* _Task goal_
If an entry holds a picture, leave the picture out and output everything else exactly.

* _Material shown_
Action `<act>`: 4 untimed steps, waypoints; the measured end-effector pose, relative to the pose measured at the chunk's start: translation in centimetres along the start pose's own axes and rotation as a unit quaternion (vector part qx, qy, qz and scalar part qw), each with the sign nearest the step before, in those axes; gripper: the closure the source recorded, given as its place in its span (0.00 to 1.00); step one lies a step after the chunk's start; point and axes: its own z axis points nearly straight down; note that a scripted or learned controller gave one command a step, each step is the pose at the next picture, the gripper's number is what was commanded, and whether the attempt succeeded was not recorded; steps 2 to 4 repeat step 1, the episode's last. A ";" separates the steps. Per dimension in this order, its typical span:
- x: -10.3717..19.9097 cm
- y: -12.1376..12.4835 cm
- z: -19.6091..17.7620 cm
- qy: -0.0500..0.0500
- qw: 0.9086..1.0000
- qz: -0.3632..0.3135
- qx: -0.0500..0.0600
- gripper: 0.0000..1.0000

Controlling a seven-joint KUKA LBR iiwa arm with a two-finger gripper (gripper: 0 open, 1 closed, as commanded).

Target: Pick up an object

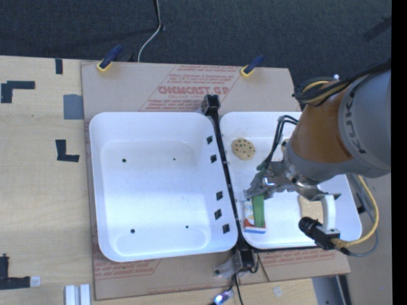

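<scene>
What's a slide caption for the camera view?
KUKA arm's claw lowered over a green box in the right bin, a cookie nearby, left bin alongside.

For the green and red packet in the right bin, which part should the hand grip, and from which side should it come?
Grip the green and red packet across its narrow width, near the middle, coming from straight above. It lies flat with its long side running beside the divider, so the long edges are probably the easiest to span. The hand is over its upper end.
</scene>
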 end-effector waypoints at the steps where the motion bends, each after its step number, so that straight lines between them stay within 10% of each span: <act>1: 10.9 -0.2 -5.2 0.001 1.000 -0.003 -0.003 1.00; 4: 10.9 -0.2 -5.2 0.001 1.000 -0.003 -0.003 1.00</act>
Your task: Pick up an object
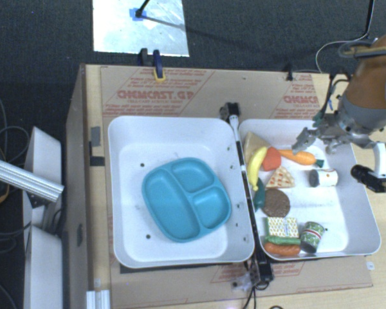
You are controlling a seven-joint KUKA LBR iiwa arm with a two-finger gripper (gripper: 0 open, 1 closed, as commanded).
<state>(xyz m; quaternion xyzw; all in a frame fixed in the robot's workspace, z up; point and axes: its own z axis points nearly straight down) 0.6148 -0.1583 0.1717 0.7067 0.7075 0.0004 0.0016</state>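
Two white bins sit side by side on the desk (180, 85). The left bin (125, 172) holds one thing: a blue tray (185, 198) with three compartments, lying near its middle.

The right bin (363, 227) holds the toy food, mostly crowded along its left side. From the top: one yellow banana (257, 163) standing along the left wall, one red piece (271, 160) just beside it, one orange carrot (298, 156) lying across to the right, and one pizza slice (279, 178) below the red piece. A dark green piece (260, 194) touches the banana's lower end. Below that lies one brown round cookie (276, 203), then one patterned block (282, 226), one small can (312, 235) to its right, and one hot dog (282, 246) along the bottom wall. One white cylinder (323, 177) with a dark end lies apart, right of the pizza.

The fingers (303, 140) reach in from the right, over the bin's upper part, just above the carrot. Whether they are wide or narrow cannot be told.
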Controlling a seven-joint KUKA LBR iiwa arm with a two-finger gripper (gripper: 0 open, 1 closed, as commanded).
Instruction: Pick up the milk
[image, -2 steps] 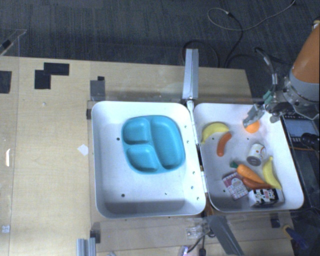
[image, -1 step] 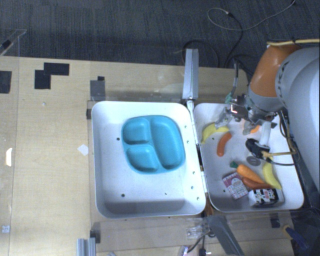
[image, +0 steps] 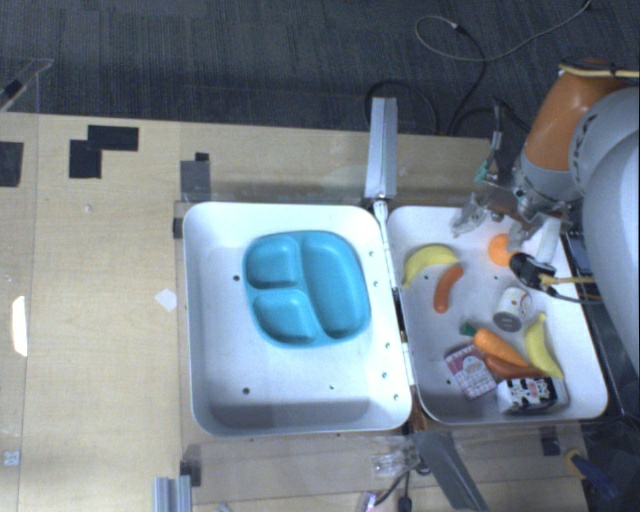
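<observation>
The arm reaches in from the right, its gripper (image: 492, 210) hanging over the far edge of the right bin (image: 420, 400); I cannot tell from here how it is set, nor see anything caught in it; the milk (image: 527, 395), a small black-and-white carton, lies at the near right corner of that same bin, well apart from the gripper and across the bin from it; a carrot (image: 500, 349) and a banana (image: 541, 346) sit just beyond the carton, a small packet (image: 467, 368) beside it; the left bin (image: 215, 400) on the desk (image: 90, 330) carries a blue divided tray (image: 303, 285).
</observation>
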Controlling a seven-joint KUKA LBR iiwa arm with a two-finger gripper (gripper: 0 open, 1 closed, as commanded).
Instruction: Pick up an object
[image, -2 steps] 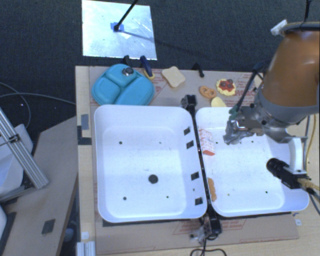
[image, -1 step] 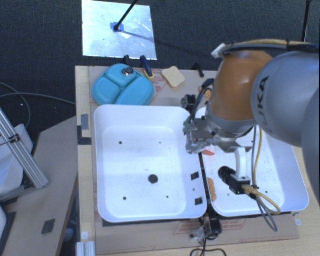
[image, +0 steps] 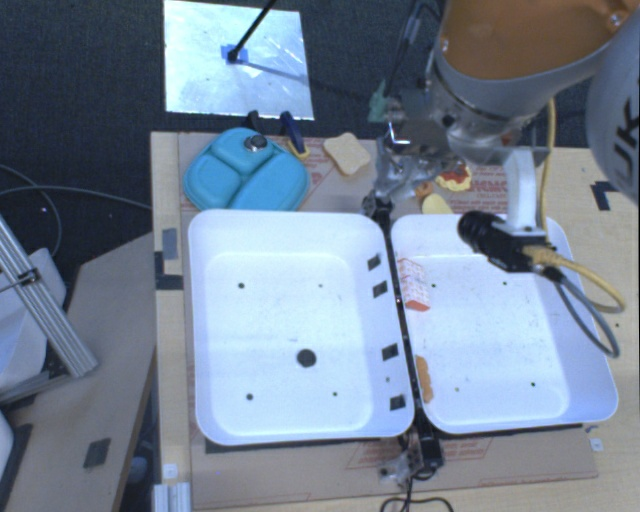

* _Answer to the exercise_
Action `<act>`: 4 untimed steps, waypoints; the measured end-effector pose, relative to the pose measured at the chunk's start: translation in centimetres along the start pose's own axes and rotation as a unit quaternion (vector part qx, qy, qz and scalar part qw), each with the sign nearest the step before, in those axes; gripper: the closure the source recorded, given as its place in its span (0.00 to 1.00); step one lies a step after the chunk's start; point and axes: its own z axis points nearly straight down; note that a scripted or learned controller gave one command a step, each step is the pose at the next picture, the gripper's number is what was commanded, and whether the attempt succeeded was not recorded; steps 2 to 4 repeat step 1, the episode's last. A ";" separates the steps. Per dimension in this order, its typical span:
- x: -10.3717..19.9097 cm
- y: -12.1376..12.4835 cm
- z: -19.6091..17.7620 cm
- qy: -0.0500..0.0500
- qw: 0.9086..1.0000
- qz: -0.3632..0.3135
- qx: -0.0500..0.0600
- gripper: 0.0000..1.0000

Controlling a seven-joint KUKA LBR iiwa arm with a two-finger gripper (gripper: 0 open, 1 closed, as commanded).

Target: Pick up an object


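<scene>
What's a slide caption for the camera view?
KUKA arm's claw lowered over a green box in the right bin, a cookie nearby, left bin alongside.

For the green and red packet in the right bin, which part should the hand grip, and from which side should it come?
Grip the green and red packet across its narrow width, near the middle, coming from straight above. It lies flat with its long side running beside the divider, so the long edges are probably the easiest to span. The hand is over its upper end.
</scene>
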 end-effector waypoints at the steps where the motion bends, each after its step number, so that straight lines between them stay within 10% of each span: <act>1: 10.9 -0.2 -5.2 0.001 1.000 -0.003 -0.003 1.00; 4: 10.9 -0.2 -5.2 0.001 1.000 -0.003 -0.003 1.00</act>
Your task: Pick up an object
You are controlling a seven-joint KUKA LBR iiwa arm with a two-finger gripper (gripper: 0 open, 1 closed, as commanded).
<state>(xyz m; quaternion xyzw; all in a frame fixed in the robot's workspace, z up; point and axes: its own z axis points nearly straight down) 0.6148 -0.1583 0.1717 0.7067 0.7075 0.0004 0.0016</state>
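Two white bins sit side by side on the desk (180, 85). The left bin (125, 172) holds one thing: a blue tray (185, 198) with three compartments, lying near its middle.

The right bin (363, 227) holds the toy food, mostly crowded along its left side. From the top: one yellow banana (257, 163) standing along the left wall, one red piece (271, 160) just beside it, one orange carrot (298, 156) lying across to the right, and one pizza slice (279, 178) below the red piece. A dark green piece (260, 194) touches the banana's lower end. Below that lies one brown round cookie (276, 203), then one patterned block (282, 226), one small can (312, 235) to its right, and one hot dog (282, 246) along the bottom wall. One white cylinder (323, 177) with a dark end lies apart, right of the pizza.

The fingers (303, 140) reach in from the right, over the bin's upper part, just above the carrot. Whether they are wide or narrow cannot be told.
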Controlling a seven-joint KUKA LBR iiwa arm with a two-finger gripper (gripper: 0 open, 1 closed, as commanded).
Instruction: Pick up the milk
[image, -2 steps] 
[image, -1 step] 
[image, +0 steps] 
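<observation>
The arm reaches in from the right, its gripper (image: 492, 210) hanging over the far edge of the right bin (image: 420, 400); I cannot tell from here how it is set, nor see anything caught in it; the milk (image: 527, 395), a small black-and-white carton, lies at the near right corner of that same bin, well apart from the gripper and across the bin from it; a carrot (image: 500, 349) and a banana (image: 541, 346) sit just beyond the carton, a small packet (image: 467, 368) beside it; the left bin (image: 215, 400) on the desk (image: 90, 330) carries a blue divided tray (image: 303, 285).
</observation>
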Controlling a seven-joint KUKA LBR iiwa arm with a two-finger gripper (gripper: 0 open, 1 closed, as commanded).
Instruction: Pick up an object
[image, -2 steps] 
[image, -1 step] 
[image, +0 steps] 

The answer requires no further additions.